Problem to solve:
Which lines have the string "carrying"? Copy all of them from the entries below.

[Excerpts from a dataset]
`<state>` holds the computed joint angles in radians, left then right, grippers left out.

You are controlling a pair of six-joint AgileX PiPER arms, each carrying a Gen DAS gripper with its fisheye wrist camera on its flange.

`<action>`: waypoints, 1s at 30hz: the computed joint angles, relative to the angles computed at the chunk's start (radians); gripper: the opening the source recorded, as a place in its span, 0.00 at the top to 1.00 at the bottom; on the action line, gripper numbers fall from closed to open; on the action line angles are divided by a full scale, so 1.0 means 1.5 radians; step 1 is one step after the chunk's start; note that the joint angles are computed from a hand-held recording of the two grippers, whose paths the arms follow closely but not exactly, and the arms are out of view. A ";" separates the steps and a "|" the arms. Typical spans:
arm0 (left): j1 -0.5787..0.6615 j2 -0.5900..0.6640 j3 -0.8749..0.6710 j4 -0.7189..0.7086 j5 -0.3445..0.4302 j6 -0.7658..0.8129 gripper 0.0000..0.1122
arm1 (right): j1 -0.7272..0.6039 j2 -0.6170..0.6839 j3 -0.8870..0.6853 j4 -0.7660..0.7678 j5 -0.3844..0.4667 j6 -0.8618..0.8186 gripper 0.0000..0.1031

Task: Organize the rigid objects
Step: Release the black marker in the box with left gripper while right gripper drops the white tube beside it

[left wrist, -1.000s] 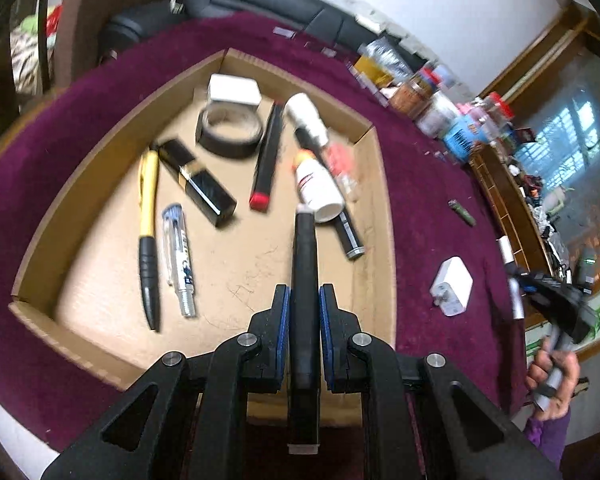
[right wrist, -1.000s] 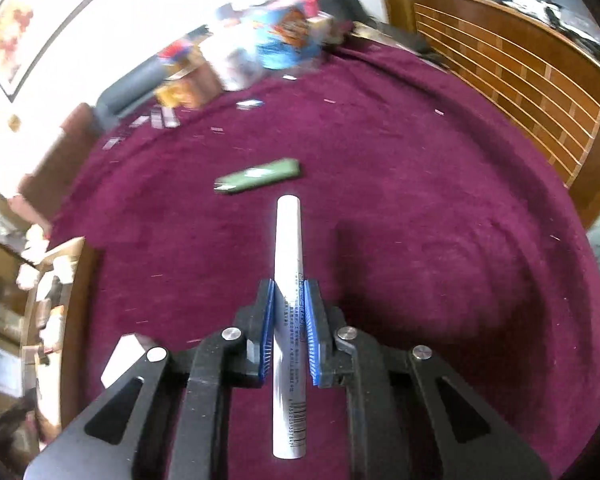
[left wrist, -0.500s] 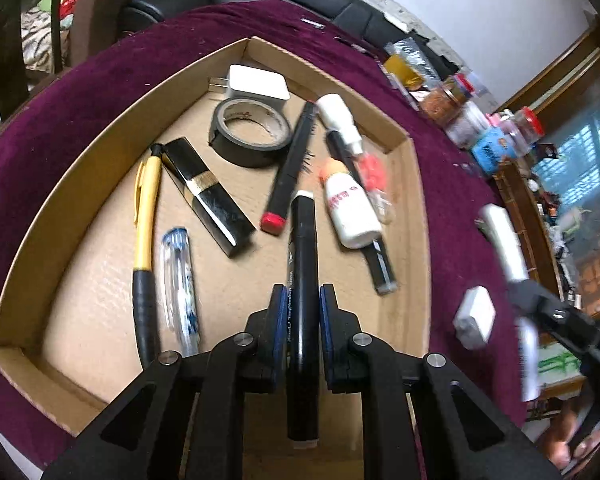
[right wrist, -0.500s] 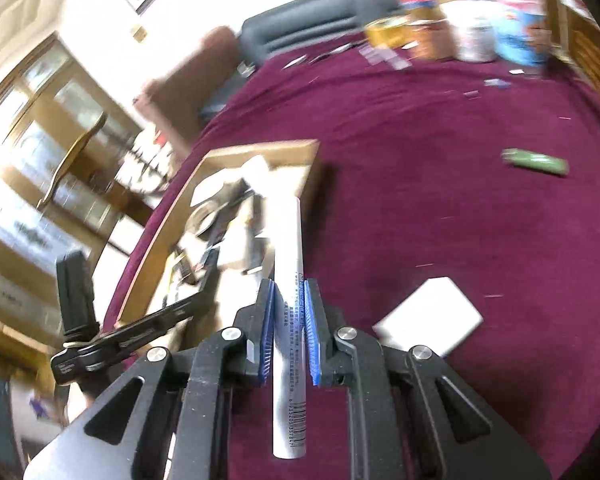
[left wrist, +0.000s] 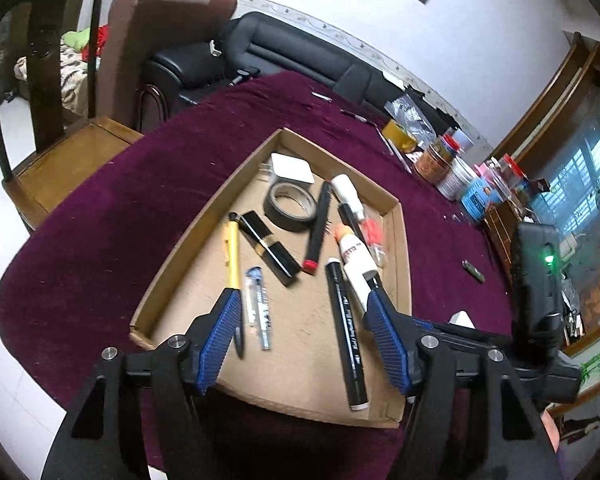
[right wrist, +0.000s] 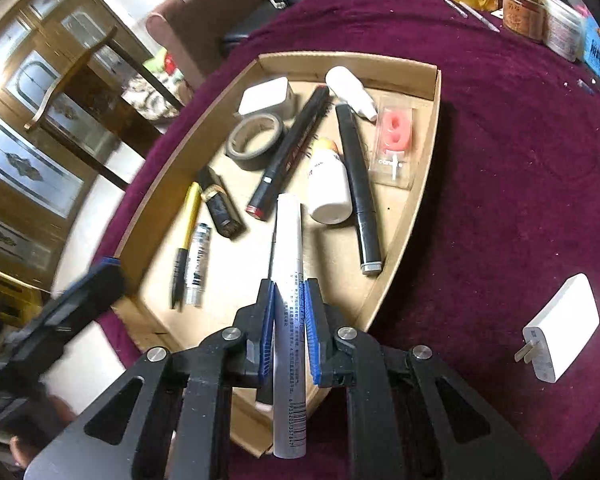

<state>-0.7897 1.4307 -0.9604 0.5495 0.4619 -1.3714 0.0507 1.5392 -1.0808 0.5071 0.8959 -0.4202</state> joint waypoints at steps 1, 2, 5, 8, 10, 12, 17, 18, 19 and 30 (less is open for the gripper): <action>0.000 0.003 -0.002 0.003 0.000 -0.002 0.47 | 0.019 0.000 0.001 -0.034 -0.021 0.029 0.88; 0.001 0.002 0.001 0.006 -0.001 -0.003 0.47 | 0.032 0.004 -0.002 -0.058 -0.032 0.050 0.88; -0.002 0.004 0.005 0.020 0.002 -0.013 0.47 | 0.056 0.016 -0.016 -0.103 -0.045 0.093 0.88; -0.012 0.006 0.001 0.050 0.023 -0.039 0.46 | 0.078 0.017 -0.018 -0.145 -0.066 0.127 0.88; -0.023 0.011 -0.005 0.074 0.051 -0.061 0.46 | 0.081 0.019 -0.015 -0.138 -0.077 0.125 0.88; -0.027 0.016 -0.010 0.082 0.069 -0.069 0.46 | 0.076 0.022 -0.009 -0.119 -0.085 0.108 0.86; -0.037 0.031 -0.023 0.097 0.097 -0.079 0.46 | 0.065 -0.022 0.028 -0.088 -0.119 0.052 0.74; -0.041 0.033 -0.026 0.102 0.104 -0.082 0.45 | 0.058 -0.037 0.035 -0.077 -0.123 0.034 0.63; -0.045 0.038 -0.031 0.107 0.111 -0.084 0.45 | 0.052 -0.056 0.046 -0.071 -0.131 0.022 0.57; -0.087 0.076 -0.084 0.107 0.162 -0.063 0.45 | 0.054 -0.220 0.156 -0.438 -0.286 0.295 0.32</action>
<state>-0.9204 1.5440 -1.0863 0.7099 0.7045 -1.4655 0.1312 1.2086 -0.8470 -0.1498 0.4665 0.0226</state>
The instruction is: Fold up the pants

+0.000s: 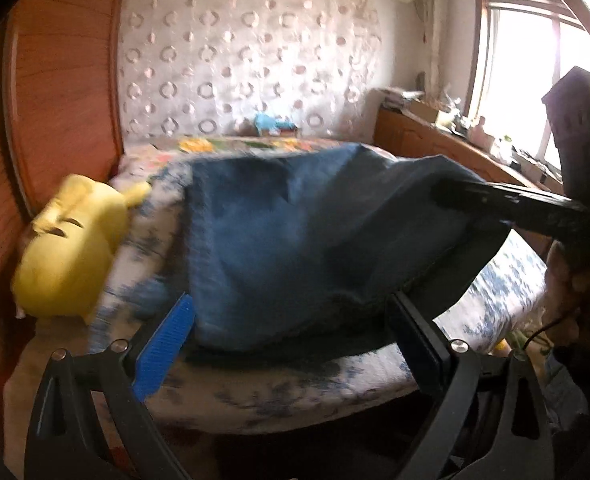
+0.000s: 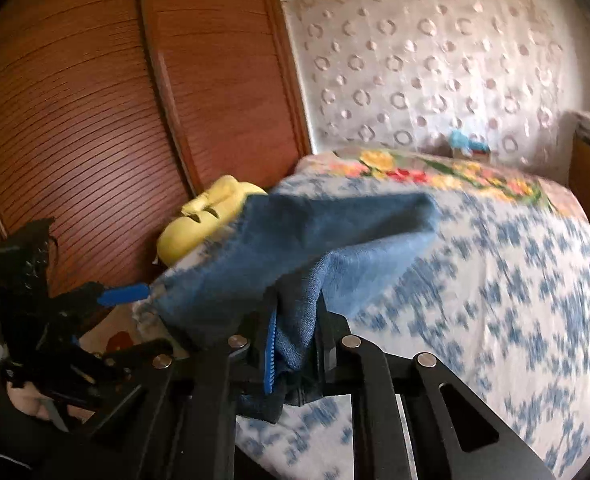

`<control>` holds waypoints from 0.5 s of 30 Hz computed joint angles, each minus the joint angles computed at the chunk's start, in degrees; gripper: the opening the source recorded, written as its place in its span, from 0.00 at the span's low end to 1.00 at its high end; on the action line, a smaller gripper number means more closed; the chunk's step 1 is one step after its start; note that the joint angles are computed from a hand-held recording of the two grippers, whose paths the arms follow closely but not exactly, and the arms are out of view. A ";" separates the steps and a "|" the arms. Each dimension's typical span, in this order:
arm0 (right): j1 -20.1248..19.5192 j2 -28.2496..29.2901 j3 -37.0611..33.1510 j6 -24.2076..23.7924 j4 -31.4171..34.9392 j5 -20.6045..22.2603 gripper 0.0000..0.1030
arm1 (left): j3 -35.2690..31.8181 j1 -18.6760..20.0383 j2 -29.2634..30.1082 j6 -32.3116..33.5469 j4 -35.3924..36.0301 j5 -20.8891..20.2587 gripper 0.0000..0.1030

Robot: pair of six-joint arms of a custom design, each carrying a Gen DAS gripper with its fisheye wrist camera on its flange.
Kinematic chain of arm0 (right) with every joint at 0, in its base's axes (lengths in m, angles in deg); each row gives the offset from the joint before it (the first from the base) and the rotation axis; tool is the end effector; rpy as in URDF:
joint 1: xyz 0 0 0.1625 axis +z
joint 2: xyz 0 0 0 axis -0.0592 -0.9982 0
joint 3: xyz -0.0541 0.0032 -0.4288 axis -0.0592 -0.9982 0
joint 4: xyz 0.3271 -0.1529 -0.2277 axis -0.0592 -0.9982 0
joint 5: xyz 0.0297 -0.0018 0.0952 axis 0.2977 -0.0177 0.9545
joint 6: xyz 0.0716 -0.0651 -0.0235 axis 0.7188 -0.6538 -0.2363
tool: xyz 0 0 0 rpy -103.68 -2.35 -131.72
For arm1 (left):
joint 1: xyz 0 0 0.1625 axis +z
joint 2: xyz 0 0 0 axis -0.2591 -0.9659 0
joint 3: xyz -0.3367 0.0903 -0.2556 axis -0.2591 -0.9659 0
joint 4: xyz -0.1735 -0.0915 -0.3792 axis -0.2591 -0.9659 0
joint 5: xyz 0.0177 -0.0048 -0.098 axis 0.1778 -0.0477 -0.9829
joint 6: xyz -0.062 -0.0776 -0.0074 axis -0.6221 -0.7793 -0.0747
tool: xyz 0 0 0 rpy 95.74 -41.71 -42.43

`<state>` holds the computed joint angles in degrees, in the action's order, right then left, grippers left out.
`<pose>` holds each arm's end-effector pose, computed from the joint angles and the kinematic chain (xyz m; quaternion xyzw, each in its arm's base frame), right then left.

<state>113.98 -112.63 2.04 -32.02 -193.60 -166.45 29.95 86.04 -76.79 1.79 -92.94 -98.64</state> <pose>0.3820 -0.7532 0.1650 0.2477 -0.8501 0.4201 0.1989 -0.1226 -0.8476 0.2775 0.3760 0.8559 -0.3130 0.1677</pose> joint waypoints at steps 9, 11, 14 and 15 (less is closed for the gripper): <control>1.26 11.37 -21.39 -4.50 14.58 5.78 0.12 | -2.39 1.60 -1.91 -0.99 -3.44 1.89 0.94; 1.22 14.78 -27.14 -4.47 19.74 6.81 0.12 | -2.68 2.10 -2.17 -1.29 -4.30 2.66 0.94; 0.67 19.40 -35.50 -3.60 28.59 8.89 0.12 | -3.76 2.89 -2.06 -1.71 -5.00 3.68 0.94; 0.36 21.28 -39.12 -3.13 31.97 9.53 0.12 | -4.08 3.14 -2.00 -1.98 -5.14 3.95 0.94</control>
<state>114.34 -91.35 -37.08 -35.15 -161.63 -156.92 25.87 89.18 -78.79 -0.19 -98.08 -94.69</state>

Answer for this exercise:
You are controlling a pair of six-joint AgileX PiPER arms, each carrying a Gen DAS gripper with its fisheye wrist camera on its flange.
Robot: pair of six-joint arms of a custom design, each carrying a Gen DAS gripper with its fisheye wrist camera on its flange.

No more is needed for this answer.